The foundation is already laid months earlier. Follow-up on trade fair conver-sations is also important. What sounds like a matter of course, is often lamented by many observers as a deficit with numerous exhibitors.
Trade fair presentations are often still designed from a company’s perspective, instead of focusing on customer needs. Studies show that trade visitors are less interested in events and catering and more about specific information. The Carrera track may draw in customers, but it barely presents a lasting value for the company. A cocktail bar is a good investment, only if the atmosphere is cleverly used to strike up a qualified conversation with the visitors.
The trade fair is the climax of the fiscal year. But especially in the B2B market this climax needs to be well planned – as a systematic management process. Exhibiting companies are well advised to subdivide the three phases – the pre-trade fair period, trade fair days and wrap-up – into interim goals. This way, the process can be integrated into day-to-day business.
Trade fair days are valuable
For many companies the trade fair presentation equals a singular event. What is missing is the integration into the marketing concept. Synergies with other marketing activities remain unused and the important question is: What are we trying to accomplish with this trade fair presentation? Often you hear: “Maintaining customer contacts“ and “doing something for our image.“ Yet with such general statements, a subsequent performance review is difficult.

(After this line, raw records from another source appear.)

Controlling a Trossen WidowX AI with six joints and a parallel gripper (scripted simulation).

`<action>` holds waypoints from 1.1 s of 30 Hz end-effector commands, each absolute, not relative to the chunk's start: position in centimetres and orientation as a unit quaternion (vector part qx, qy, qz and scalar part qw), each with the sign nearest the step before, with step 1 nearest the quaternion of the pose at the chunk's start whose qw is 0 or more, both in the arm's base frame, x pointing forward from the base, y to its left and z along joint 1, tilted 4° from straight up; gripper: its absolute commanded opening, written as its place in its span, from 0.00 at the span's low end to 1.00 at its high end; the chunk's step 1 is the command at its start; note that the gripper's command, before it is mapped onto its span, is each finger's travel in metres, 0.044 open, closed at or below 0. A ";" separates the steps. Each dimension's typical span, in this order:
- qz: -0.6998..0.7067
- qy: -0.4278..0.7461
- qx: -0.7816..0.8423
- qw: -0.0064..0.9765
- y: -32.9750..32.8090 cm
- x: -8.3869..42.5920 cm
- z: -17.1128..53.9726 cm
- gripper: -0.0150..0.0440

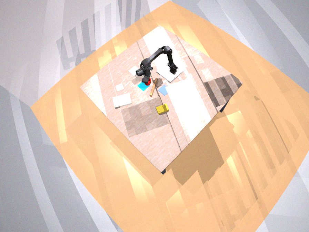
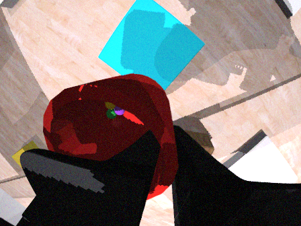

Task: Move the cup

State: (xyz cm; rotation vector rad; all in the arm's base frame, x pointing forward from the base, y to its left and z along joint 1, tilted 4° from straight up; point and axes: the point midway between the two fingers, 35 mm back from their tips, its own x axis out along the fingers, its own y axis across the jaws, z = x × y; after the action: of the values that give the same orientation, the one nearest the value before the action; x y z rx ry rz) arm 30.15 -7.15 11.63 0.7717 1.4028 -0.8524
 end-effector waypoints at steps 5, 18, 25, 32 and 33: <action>-0.370 0.609 0.332 0.617 -8.8 31.0 11.8 0.25; -0.371 0.608 0.332 0.618 -11.2 32.3 12.0 0.25; -0.371 0.608 0.332 0.618 -11.4 32.4 11.6 0.25; -0.371 0.608 0.332 0.618 -11.5 32.4 10.8 0.25; -0.371 0.608 0.332 0.618 -11.5 32.4 10.6 0.25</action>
State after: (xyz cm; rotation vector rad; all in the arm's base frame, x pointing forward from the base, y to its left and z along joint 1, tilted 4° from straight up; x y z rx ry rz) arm 32.33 -11.45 11.02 0.7686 1.4008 -0.8557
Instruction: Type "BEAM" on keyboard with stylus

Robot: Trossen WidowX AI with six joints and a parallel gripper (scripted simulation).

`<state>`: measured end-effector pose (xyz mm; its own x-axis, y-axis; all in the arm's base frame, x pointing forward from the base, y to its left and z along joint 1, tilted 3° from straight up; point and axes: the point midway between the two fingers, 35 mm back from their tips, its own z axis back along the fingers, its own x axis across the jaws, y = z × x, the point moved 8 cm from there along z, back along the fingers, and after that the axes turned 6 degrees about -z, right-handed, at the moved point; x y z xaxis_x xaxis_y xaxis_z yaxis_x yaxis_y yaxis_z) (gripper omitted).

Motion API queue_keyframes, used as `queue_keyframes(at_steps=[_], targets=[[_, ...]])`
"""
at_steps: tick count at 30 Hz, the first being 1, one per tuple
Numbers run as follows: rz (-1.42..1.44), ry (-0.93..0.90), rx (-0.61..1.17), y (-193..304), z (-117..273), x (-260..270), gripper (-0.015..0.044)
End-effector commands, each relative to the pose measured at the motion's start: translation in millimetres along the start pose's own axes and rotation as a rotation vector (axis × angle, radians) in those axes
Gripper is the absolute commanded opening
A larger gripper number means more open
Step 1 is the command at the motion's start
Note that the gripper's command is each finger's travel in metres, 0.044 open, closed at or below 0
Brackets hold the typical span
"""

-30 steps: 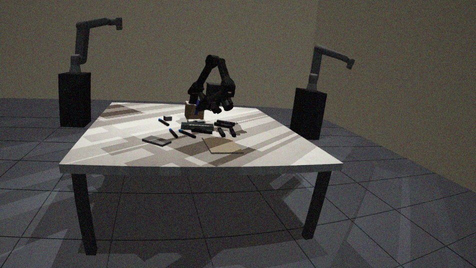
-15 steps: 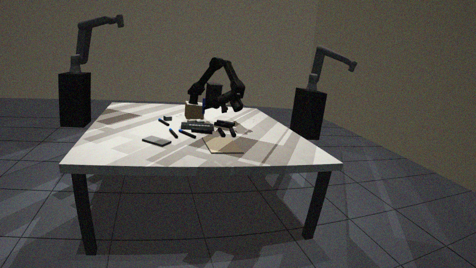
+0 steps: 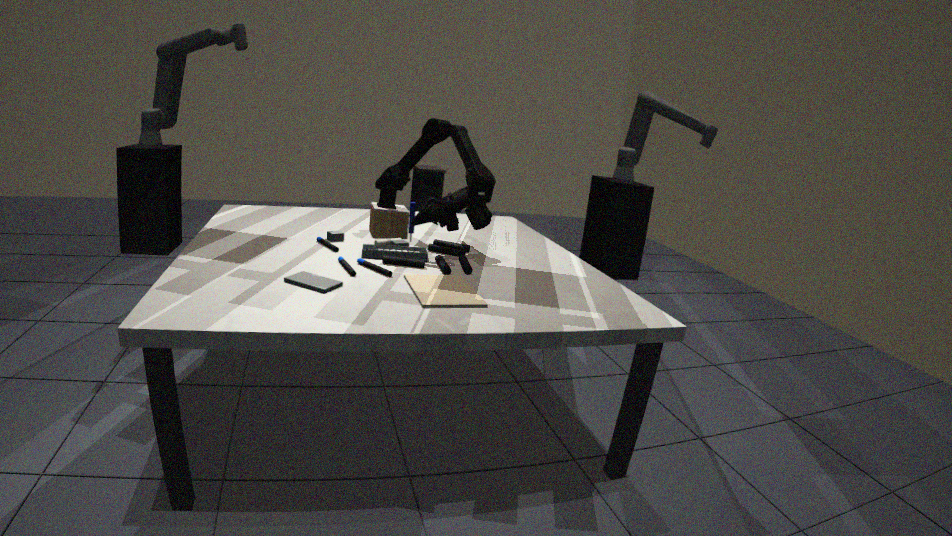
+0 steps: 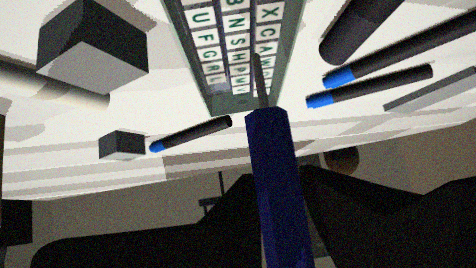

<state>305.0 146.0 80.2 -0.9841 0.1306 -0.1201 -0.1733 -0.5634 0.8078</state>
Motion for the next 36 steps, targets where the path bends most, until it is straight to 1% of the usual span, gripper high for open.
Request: queue_keyframes(at_steps=[1, 5, 8, 36], targets=[[0.02, -0.005, 0.017, -14, -12, 5, 0.0], [0.02, -0.005, 0.017, -14, -12, 5, 0.0], [0.02, -0.005, 0.017, -16, -12, 4, 0.0079], [0.02, -0.005, 0.017, -26, -18, 5, 0.0081]])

The trade fair is a marketplace. Just like at a farmer’s market, the competitor is standing right next door. And just like at a farmer’s market, the trade fair provides the biggest chance for a sale – or at least for its initiation. The goal should be to improve the number and quality of sales contacts. Trade fair days are valuable and should be well planned. Invitations, scheduling of topics, follow up and setting up actual appointments – that is the homework that needs to be done during the pre-trade fair period. However, it needs to be clear early on which novelties are to be presented during trade fair days. These do not always need to be new products, because new user experiences are also interesting. There is also no need to present the entire company portfolio at a trade fair booth. Less is often more. Cleverly placed accents grab people’s attention.

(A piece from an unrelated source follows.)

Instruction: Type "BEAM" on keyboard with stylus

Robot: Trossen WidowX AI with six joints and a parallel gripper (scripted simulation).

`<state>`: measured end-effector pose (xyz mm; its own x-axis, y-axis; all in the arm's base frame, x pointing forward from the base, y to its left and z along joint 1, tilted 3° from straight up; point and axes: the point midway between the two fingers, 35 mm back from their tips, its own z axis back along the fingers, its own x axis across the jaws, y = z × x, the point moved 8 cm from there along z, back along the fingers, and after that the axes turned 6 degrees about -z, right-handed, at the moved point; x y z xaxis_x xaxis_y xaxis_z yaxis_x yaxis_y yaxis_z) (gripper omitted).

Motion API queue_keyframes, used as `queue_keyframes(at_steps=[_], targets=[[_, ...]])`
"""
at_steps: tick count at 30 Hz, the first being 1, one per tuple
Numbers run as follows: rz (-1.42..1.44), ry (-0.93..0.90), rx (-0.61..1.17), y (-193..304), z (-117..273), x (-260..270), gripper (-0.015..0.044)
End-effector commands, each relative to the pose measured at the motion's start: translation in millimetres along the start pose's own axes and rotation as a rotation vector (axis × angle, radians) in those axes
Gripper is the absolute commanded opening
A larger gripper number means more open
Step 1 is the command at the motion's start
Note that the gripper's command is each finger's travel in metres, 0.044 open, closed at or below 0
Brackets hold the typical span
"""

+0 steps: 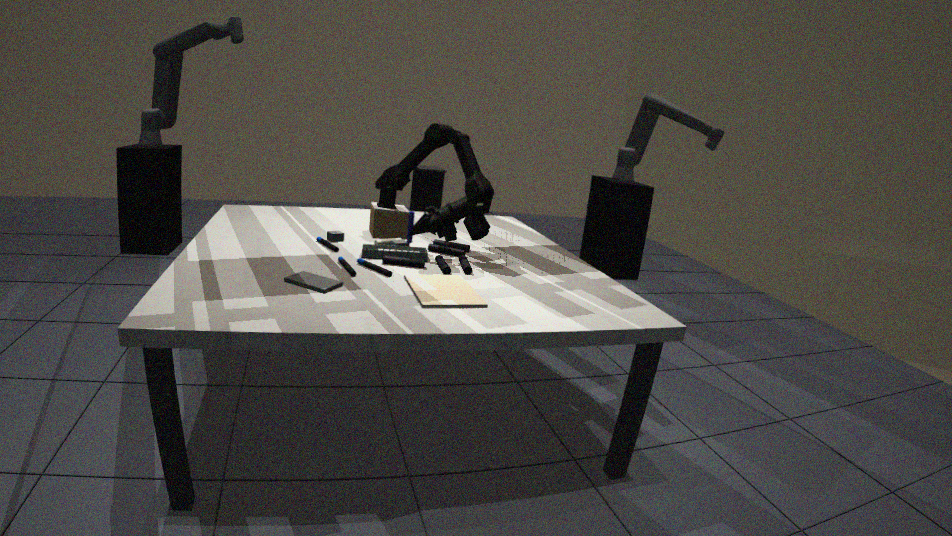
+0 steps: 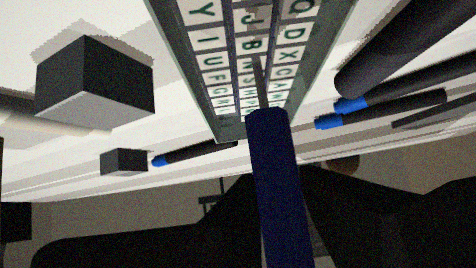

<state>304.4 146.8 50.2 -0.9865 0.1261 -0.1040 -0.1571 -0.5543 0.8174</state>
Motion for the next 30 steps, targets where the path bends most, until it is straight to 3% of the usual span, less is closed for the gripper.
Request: queue_keyframes(at_steps=[1, 30], targets=[[0.004, 0.001, 0.003, -1.8, -1.4, 0.3, 0.0081], [0.004, 0.001, 0.003, -6.3, -4.0, 0.8, 0.0081]])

Body language at the trade fair booth
Throughout the year, sales associates need to make phone calls to arrange appointments with their customers. On trade fair days the customers and potential buyers come to your trade fair booth. Yet often the associates at the booth appear not to be very motivated. Body language frequently tells you everything: Instead of approaching the visitors which briefly stop in front of the booth, many booth associates just wait and see, often even while talking with each other, so that a visitor feels rather like an intruder. If you stand stoically with folded arms at the stand-up table, prefer to talk on your cell phone and avoid eye contact, you will rarely be approached by visitors.
It often happens that employees get “posted“ to trade fairs. Ill prepared, their ignorance is quickly revealed during the first few questions. Here the company failed to motivate and qualify its own people and have them participate in the trade fair planning. A brief campaign will not work here. Workshops, sales guides and role playing can help to prepare the trade fair team properly. Brochure displays, posters and video screens are nothing compared to a trade fair conversation.

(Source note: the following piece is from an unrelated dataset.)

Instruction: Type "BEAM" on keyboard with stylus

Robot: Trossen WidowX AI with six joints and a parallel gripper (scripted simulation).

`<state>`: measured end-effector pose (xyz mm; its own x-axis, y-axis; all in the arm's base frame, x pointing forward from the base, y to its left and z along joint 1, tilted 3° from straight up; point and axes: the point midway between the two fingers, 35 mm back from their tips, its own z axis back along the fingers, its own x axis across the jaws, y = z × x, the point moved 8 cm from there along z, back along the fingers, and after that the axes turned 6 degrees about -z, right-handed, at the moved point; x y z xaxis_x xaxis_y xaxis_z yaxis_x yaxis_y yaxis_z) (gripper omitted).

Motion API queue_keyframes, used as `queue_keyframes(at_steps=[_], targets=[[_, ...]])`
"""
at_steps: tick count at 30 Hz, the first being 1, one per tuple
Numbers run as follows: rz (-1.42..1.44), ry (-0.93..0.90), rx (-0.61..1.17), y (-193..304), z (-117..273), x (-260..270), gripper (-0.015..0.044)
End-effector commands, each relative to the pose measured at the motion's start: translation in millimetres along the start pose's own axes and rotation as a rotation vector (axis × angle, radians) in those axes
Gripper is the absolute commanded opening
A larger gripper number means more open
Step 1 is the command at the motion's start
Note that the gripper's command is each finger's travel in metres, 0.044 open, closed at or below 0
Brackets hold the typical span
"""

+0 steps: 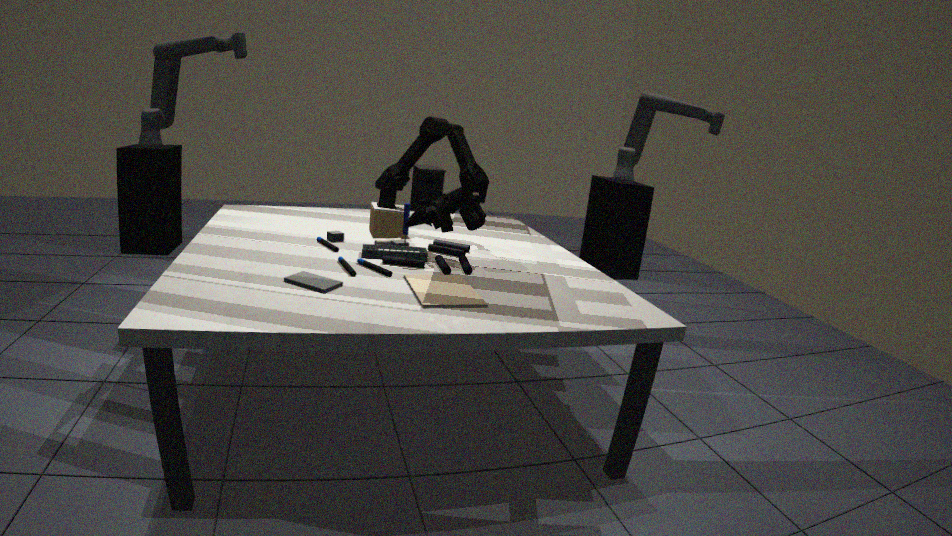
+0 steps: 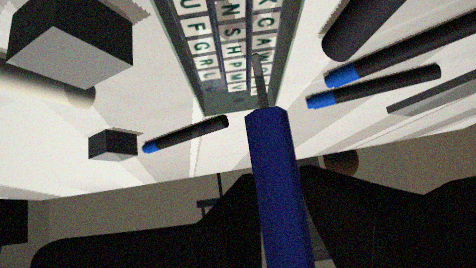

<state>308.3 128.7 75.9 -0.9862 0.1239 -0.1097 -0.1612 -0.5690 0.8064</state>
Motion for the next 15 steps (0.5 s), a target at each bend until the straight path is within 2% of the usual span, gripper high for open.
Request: queue_keyframes(at_steps=[1, 15], targets=[[0.006, -0.003, 0.006, 11, -19, -7, 0.0], [0.006, -0.002, 0.033, 57, -88, -20, 0.0]])
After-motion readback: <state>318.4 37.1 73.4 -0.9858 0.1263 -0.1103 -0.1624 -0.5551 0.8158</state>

When products of competitors become more and more alike, it is the people that make the difference. The trade fair is a marketplace for people, not just for products. Your own team is more important than a new and fancy trade fair booth or lavish catering.
After the trade fair is before the trade fair
After the trade fair, conversation minutes are evaluated, but this only reflects the company’s perspective. How did the customer receive the presentation? This is the crucial question. How can we improve? This should be the next question with the next trade fair presentation in mind. You can ask the customers how they liked the trade fair visit overall and your trade fair presentation in particular. This way, marketing does not just have a topic of conversation for their next call, but also the chance to gather valuable knowledge. Web 2.0 with its consumer ratings portals and user comments will change customer relationship management.